Now another born-in-Britain horror story is sending ripples to these shores.
This one involves former BBC-TV host Sir Jimmy Savile, who is posthumously accused of being one of Britain’s most prodigious, and certainly most famous, child abusers. Police in London say Savile, who died last year at 84, may have sexually molested more than 200 victims, mostly children, over several decades.
The emerging question is how much the BBC — Britain’s esteemed public broadcaster — knew about Savile’s conduct and whether it turned a blind eye to or even covered up his alleged crimes, some of which purportedly took place on BBC premises.
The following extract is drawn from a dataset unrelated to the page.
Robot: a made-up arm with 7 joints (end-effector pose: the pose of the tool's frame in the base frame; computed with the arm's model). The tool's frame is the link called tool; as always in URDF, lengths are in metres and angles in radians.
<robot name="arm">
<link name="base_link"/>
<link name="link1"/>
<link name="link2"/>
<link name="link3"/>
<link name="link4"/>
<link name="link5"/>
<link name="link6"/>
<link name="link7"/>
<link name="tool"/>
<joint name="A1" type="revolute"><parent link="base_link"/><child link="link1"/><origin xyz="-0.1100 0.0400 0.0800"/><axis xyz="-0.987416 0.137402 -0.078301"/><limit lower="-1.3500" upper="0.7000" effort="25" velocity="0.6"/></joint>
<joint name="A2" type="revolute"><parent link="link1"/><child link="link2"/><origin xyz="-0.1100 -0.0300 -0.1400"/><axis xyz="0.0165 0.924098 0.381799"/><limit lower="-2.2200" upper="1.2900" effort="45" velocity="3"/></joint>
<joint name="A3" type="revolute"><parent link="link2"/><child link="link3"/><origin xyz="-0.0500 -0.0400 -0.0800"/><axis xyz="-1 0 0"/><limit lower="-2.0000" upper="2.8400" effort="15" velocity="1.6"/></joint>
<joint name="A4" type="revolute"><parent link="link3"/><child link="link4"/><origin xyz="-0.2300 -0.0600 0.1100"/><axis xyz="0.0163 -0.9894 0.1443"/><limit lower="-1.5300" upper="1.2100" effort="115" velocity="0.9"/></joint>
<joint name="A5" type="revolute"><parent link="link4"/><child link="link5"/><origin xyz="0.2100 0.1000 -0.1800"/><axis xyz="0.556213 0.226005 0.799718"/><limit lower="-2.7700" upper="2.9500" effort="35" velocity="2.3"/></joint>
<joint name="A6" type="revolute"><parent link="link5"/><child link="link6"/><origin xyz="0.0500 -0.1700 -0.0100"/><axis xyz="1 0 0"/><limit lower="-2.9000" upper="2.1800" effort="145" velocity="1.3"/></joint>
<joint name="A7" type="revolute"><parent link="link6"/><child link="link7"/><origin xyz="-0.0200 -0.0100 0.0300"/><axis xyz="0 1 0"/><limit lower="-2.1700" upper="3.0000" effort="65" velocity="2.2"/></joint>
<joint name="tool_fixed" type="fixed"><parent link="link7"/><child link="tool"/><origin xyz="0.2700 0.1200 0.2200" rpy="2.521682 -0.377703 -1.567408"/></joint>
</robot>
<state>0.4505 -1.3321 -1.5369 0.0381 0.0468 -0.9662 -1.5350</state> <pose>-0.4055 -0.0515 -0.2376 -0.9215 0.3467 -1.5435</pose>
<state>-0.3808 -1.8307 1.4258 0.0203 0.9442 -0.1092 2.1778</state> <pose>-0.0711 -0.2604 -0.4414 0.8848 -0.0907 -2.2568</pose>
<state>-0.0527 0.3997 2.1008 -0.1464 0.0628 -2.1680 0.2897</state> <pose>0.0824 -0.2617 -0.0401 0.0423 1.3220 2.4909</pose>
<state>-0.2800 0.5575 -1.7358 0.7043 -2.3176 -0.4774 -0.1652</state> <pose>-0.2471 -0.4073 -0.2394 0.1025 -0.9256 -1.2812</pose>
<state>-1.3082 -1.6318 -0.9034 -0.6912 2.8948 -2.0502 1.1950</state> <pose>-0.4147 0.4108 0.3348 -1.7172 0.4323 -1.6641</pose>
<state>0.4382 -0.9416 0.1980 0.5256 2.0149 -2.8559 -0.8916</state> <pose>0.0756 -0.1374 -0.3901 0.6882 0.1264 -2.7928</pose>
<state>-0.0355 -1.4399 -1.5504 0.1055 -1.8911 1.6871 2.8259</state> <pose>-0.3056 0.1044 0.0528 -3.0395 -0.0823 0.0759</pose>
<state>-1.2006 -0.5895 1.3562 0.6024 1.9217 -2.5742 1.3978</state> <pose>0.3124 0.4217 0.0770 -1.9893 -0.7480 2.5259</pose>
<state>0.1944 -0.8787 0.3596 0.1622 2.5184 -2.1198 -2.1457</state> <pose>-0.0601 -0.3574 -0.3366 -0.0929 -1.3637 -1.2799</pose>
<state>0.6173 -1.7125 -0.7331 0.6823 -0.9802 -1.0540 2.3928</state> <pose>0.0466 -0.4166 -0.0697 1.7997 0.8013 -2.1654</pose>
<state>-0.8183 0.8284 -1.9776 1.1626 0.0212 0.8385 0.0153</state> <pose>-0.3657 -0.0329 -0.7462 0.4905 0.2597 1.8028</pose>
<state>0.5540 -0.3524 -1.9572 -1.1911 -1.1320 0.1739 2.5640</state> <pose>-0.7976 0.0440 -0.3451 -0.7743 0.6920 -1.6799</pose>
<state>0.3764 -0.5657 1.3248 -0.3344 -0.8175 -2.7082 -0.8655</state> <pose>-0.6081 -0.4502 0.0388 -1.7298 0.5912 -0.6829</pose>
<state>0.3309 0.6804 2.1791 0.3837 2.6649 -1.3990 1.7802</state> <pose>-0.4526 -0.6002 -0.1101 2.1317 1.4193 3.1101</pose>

The BBC’s reputation has been damaged by the revelation that “Newsnight,” its version of “60 Minutes,” was about to expose Savile last December. But officials spiked the program at the last minute, purportedly because of a lack of evidence.
The allegations against Savile — a kind of freakish Dick Clark who was known for hosting shows such as “Top of the Pops” and was knighted for his charitable work — were broadcast this month by ITV, an independent rival to state-funded BBC.
This would likely be of passing interest here if the story hadn’t broken several weeks after the New York Times Co. announced the hiring of its new chief executive. He is Mark Thompson, who headed the BBC at the time the Savile documentary was spiked.
Thompson, 55, now finds himself in a what-did-he-know-when position as a British investigative committee begins looking into the Savile-BBC matter. The Times Co., meanwhile, finds itself answering questions about the future of its future chief executive, who is to start work next month.
“He’s our incoming CEO, and there’s no change in our plans for that,” said Times Co. spokesman Robert Christie on Wednesday. “He has the confidence of management. . . . He has said [in multiple press interviews] that he didn’t know about this and we take him at his word. There’s no evidence that he did.”
The Times’s newsroom, by contrast, now is in the awkward position of covering a story in which its incoming boss has a central role.
So far — at least in the judgment of the Times’s public editor, its independent critic — the paper has acquitted itself well.
“To its credit,” wrote the editor, Margaret Sullivan, this week, “the Times is reporting this story regularly through its London bureau, and has displayed it several times on the Web site’s home page.” Though she expressed skepticism that Thompson, while running the 22,000-employee BBC, knew about Savile and “Newsnight,” she added, “It’s worth considering now whether he is the right person for the [Times] job, given this turn of events.”